Being the tinfoil hat weirdo I am, I usually uncheck the box that says "allow anonymous reporting to Google of blah blah" after doing a factory reset. This particular time however, I forgot, and now I'm not getting those popups for permission checks. Is there a place in Settings where I can uncheck that and see if that's the problem? For the life of me, I cannot find it.
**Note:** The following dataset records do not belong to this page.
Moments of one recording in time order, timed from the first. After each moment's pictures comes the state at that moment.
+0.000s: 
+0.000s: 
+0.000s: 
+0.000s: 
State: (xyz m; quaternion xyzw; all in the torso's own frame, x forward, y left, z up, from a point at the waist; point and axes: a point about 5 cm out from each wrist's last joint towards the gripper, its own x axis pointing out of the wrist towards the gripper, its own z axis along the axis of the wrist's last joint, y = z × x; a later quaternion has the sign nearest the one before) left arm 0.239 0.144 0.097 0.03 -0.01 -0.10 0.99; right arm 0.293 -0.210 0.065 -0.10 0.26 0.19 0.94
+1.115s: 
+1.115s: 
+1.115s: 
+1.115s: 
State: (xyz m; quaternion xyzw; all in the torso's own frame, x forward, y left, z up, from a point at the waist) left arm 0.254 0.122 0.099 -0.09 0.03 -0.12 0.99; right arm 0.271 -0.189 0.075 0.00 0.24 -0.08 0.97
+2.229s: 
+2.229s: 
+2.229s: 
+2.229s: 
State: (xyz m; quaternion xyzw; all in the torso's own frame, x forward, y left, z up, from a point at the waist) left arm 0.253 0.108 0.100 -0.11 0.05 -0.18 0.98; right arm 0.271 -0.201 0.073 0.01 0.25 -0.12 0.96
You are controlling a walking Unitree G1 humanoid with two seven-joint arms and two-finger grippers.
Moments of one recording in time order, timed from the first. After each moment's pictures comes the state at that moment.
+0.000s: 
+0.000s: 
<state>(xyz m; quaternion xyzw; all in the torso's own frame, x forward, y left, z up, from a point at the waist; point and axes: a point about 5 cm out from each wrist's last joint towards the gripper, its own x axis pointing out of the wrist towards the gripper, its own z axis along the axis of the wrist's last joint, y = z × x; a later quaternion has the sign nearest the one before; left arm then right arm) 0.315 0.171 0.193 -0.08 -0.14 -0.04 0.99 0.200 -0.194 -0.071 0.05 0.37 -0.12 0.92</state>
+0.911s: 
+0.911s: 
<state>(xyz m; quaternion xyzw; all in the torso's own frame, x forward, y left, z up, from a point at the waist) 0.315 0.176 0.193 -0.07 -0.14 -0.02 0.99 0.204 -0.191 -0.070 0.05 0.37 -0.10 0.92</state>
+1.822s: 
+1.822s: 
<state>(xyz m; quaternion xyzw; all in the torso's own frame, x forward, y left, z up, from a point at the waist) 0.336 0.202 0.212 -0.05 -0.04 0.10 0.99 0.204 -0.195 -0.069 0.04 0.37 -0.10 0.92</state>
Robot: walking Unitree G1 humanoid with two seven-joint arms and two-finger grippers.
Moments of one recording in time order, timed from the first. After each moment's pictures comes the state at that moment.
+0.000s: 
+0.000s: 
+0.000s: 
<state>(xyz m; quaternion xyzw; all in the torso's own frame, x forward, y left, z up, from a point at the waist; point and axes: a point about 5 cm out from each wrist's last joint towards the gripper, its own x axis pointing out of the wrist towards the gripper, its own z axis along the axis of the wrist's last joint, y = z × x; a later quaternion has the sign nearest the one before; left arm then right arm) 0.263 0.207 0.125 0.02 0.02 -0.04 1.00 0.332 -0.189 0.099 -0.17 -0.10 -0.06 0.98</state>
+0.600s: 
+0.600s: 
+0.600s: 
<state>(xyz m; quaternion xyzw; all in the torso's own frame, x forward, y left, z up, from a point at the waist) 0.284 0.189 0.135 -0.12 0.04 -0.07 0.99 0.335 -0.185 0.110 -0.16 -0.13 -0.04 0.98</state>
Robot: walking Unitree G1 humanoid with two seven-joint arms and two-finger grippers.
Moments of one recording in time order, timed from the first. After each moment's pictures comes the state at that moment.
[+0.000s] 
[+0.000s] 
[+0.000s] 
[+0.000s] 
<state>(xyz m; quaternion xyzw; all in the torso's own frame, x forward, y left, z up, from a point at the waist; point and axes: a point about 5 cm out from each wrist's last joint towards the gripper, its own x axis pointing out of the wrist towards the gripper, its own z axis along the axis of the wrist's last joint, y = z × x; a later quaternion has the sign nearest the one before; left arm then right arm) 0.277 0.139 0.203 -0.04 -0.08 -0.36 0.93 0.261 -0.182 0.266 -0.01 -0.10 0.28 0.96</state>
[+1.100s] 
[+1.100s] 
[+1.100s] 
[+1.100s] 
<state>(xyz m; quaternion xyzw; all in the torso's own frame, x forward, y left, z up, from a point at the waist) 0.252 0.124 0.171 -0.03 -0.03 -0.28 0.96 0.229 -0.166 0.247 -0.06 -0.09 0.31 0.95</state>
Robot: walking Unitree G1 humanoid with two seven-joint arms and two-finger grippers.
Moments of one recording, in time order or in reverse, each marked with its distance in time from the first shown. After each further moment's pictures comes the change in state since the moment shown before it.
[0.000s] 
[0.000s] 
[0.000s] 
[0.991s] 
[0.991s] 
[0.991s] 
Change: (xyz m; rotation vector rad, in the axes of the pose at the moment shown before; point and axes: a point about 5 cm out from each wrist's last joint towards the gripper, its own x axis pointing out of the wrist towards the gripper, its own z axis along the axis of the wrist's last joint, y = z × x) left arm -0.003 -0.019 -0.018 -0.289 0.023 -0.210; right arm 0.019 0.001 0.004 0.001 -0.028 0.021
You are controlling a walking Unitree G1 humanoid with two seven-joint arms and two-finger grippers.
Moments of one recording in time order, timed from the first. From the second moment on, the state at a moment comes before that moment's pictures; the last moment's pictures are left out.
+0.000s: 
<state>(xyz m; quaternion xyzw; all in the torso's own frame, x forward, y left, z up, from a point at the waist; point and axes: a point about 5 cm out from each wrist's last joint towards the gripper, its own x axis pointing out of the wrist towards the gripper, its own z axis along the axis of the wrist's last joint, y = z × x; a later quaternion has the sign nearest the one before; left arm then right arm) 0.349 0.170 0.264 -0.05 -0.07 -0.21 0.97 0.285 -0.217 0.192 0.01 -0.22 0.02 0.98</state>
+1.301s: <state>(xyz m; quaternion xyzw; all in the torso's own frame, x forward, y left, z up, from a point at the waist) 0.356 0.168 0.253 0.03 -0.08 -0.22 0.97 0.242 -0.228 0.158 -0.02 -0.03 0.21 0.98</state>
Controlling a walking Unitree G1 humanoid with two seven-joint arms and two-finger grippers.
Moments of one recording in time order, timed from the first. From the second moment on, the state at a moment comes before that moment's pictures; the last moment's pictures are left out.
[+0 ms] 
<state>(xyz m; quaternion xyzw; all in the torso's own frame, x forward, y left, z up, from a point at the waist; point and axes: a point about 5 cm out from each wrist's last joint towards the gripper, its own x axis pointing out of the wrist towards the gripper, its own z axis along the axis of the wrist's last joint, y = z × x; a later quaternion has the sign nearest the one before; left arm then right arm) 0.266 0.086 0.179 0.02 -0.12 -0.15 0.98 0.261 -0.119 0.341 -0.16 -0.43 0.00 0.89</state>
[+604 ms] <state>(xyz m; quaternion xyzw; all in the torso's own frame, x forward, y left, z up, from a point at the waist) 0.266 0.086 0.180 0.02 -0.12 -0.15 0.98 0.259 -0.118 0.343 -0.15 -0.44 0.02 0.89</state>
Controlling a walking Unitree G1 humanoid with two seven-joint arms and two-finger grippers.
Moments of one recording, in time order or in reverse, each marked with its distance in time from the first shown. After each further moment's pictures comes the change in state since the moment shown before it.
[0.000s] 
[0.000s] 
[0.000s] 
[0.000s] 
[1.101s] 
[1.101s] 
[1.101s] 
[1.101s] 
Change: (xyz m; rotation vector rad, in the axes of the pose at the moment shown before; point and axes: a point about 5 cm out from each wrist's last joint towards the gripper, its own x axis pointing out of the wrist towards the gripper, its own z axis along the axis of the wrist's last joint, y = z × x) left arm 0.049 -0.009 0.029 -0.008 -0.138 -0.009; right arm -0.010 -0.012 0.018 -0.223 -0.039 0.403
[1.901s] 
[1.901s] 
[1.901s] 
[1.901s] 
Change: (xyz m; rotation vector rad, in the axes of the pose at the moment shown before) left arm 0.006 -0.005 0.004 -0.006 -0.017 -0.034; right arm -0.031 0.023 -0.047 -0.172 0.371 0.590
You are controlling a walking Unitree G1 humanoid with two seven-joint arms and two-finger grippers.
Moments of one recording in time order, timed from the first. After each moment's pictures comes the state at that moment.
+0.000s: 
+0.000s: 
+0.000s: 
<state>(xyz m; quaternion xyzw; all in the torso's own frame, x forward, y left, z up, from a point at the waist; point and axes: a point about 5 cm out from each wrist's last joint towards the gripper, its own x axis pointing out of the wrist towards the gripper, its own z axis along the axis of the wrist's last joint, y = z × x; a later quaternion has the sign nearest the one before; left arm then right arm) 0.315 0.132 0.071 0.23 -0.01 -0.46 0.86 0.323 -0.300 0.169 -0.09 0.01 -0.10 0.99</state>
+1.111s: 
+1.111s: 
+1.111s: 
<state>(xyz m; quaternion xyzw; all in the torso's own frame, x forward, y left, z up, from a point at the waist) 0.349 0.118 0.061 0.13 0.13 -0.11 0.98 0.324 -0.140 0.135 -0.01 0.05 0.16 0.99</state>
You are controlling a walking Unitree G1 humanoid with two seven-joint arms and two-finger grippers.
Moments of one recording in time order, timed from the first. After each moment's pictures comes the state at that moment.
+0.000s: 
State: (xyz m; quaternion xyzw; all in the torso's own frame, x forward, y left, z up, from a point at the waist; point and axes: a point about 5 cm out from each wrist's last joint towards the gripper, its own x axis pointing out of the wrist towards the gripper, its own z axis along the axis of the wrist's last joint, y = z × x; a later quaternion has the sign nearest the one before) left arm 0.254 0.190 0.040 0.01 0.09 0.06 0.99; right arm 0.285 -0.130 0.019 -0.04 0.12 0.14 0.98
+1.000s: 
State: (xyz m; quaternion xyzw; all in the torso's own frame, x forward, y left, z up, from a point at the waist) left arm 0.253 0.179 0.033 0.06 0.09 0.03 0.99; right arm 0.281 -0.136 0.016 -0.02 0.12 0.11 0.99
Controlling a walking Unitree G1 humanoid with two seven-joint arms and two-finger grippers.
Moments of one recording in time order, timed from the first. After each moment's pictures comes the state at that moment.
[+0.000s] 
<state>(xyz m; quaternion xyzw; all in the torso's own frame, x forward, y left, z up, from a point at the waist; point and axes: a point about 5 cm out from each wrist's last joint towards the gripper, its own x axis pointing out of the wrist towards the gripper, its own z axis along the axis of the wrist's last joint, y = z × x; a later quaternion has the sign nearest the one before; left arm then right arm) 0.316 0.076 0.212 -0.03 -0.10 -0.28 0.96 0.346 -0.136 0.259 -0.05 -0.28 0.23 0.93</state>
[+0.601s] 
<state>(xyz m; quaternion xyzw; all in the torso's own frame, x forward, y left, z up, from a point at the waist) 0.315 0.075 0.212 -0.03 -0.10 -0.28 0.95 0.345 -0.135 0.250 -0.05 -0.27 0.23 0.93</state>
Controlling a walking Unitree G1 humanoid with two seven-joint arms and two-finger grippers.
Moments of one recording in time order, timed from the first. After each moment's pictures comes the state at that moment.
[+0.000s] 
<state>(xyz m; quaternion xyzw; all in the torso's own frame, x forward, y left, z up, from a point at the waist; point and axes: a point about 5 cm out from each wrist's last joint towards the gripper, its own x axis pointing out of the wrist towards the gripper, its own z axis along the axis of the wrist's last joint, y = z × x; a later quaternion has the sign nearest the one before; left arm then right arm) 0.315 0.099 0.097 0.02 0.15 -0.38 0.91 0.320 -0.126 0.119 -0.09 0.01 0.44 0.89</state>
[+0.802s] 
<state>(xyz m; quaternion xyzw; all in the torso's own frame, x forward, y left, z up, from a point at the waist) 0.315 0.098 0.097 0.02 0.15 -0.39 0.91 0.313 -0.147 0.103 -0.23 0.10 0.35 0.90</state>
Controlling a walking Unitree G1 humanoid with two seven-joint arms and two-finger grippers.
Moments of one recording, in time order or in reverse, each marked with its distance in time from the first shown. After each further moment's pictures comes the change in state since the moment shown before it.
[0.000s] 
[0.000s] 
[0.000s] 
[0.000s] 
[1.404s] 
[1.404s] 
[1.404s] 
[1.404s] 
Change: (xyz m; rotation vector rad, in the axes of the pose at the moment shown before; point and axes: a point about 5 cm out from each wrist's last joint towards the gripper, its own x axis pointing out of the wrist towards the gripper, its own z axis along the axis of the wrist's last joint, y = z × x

For the record, I have tried: 400 reboots, Clearing all data and SD card cache, and clearing data in Google Services Framework. I have also tried going into /data/app/ and changing the permissions on Chrome to Phone myself with Root Explorer, to no avail. It's not that I care that much about this app, it's just that this is driving me crazy, and I feel like this is going to be a problem down the road. If I have to, I'll do a data wipe, just...gross.

Any ideas?


----------



## DroidSloth (Jun 14, 2011)

I'm having the same problem. There are a few other minor things that I can't get to connect, I figure it will be fixed in a future nightly build.


----------



## mph122074 (Jun 18, 2011)

I am having the same problem on my thunderbolt. Thought it was my ROM but looks like it might be more then that now...


----------



## PatHoge (Jun 7, 2011)

Maybe Settings - Applications - Manage Applications and then clear data/cache for Chrome to Phone? Worth a shot.


----------



## tllippert (Jun 9, 2011)

It's not been working for me over the last several days and I'm on Liberty v.08.. hum, wonder if it's a google problem..


----------



## PatHoge (Jun 7, 2011)

tllippert said:


> It's not been working for me over the last several days and I'm on Liberty v.08.. hum, wonder if it's a google problem..


Nah, mine works instantly. On Apex RC2.


----------